Try it: In the records below, the line with "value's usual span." opens the range and the line with "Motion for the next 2" closes it; print that range exactly and nothing else.

***** Dataset extract

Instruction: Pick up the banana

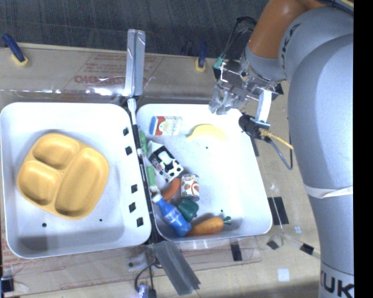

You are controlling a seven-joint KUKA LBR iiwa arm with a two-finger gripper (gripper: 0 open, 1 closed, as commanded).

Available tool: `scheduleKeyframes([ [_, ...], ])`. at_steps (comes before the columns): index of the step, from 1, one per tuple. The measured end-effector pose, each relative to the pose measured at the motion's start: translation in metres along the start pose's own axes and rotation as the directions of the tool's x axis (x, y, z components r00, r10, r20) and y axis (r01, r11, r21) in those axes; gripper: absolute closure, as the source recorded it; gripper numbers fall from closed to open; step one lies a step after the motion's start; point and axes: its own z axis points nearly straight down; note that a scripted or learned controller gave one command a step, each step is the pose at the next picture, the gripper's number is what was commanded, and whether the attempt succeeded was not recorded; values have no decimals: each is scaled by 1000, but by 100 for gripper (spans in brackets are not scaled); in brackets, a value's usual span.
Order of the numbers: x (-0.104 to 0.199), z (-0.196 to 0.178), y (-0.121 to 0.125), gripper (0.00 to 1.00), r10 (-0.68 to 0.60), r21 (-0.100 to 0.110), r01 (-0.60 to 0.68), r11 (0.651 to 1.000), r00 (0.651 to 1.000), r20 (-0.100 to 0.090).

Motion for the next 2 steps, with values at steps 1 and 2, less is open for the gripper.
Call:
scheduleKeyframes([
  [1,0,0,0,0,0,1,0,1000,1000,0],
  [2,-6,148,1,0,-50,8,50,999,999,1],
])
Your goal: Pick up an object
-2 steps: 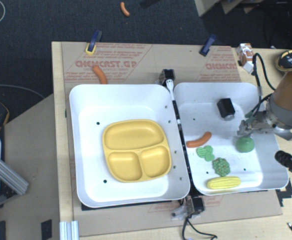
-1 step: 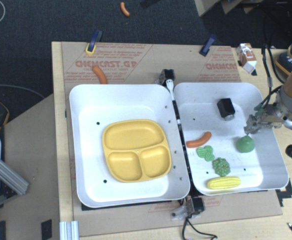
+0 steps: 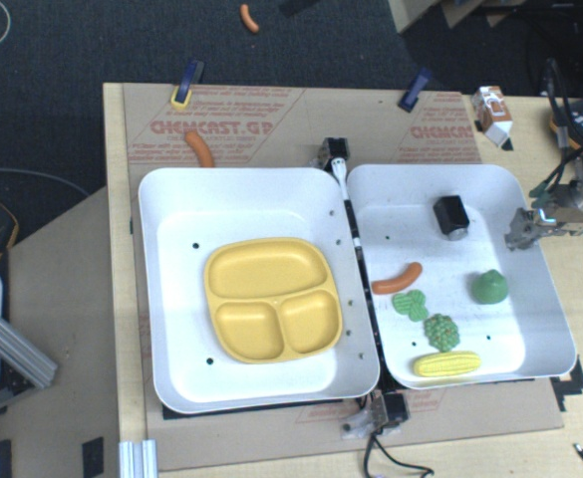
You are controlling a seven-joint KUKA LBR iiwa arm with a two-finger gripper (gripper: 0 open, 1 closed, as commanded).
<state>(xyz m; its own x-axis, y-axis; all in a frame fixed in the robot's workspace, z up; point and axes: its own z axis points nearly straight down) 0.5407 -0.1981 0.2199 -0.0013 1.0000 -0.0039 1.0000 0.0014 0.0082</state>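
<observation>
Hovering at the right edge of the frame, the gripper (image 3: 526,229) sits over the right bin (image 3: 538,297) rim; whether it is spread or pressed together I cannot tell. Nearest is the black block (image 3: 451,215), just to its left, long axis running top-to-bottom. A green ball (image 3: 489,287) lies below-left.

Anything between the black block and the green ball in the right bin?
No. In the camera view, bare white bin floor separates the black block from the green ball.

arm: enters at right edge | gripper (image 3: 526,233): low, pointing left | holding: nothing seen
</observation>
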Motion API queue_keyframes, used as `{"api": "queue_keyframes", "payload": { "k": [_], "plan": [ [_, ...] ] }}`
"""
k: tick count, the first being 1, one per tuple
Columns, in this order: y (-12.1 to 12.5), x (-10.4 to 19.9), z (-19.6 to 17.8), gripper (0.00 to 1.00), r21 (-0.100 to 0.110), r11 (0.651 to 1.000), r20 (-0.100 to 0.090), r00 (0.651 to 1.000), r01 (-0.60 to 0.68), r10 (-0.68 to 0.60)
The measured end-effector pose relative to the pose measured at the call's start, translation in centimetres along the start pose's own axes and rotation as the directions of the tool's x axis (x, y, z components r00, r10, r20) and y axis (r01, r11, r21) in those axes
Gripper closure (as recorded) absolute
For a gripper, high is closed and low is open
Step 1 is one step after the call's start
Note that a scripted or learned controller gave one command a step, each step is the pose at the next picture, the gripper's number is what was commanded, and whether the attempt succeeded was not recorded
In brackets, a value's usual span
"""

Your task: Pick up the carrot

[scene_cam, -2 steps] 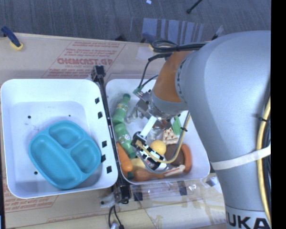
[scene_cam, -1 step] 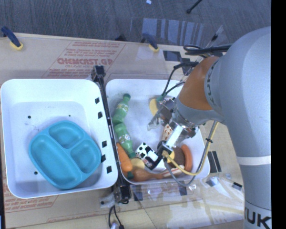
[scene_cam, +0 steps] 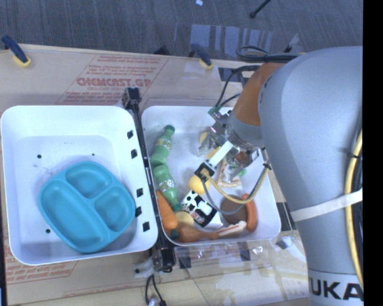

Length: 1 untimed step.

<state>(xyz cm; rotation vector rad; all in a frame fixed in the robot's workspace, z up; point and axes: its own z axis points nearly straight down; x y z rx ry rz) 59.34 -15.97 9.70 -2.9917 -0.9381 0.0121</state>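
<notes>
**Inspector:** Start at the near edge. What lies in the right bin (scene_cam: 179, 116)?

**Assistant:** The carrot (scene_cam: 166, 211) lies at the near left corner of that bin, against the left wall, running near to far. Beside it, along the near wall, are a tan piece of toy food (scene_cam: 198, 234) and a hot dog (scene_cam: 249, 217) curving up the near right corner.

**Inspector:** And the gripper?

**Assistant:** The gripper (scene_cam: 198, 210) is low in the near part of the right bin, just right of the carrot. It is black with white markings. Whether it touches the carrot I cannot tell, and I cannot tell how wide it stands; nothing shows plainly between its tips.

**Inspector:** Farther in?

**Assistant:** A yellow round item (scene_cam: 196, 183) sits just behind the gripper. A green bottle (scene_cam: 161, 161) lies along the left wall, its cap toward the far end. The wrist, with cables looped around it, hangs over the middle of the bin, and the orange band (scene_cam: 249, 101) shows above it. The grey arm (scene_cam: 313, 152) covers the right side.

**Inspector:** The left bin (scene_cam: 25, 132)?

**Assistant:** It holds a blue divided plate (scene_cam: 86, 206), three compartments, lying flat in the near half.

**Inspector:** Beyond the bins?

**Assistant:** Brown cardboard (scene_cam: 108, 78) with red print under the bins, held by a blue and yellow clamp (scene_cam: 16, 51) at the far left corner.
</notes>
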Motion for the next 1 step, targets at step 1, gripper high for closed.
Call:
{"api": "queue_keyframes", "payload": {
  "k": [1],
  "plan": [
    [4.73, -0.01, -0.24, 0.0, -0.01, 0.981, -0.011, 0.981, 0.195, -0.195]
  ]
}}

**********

Task result:
Available tool: `scheduleKeyframes([ [_, ...], ])`. at_steps (comes before the columns): index of the step, from 1, one per tuple. The measured end-effector pose, each relative to the pose measured at the motion's start: translation in metres along the start pose's own axes and rotation as the directions of the tool's x axis (x, y, z components r00, r10, r20) and y axis (r01, r11, r21) in those axes; gripper: absolute closure, as the source recorded it; gripper numbers fall from closed to open; step one lies a step after the motion's start; point and axes: its own z axis points nearly straight down; note that a scripted or learned controller gave one command a step, each step is the pose at the next picture, the gripper's number is what was commanded, and whether the attempt succeeded was not recorded; values have no decimals: each is scaled by 1000, but by 100 for gripper (spans in brackets are not scaled); in brackets, a value's usual span.
Order of the numbers: x (-0.104 to 0.199), z (-0.196 to 0.178), y (-0.121 to 0.125), gripper (0.00 to 1.00), r10 (-0.68 to 0.60), r21 (-0.100 to 0.110), r01 (-0.60 to 0.68), r11 (0.651 to 1.000), r00 (0.651 to 1.000), r20 (-0.100 to 0.090).

Motion for the next 2 steps, with values at steps 1 and 2, less is open for the gripper.

No additional output is expected for this exercise.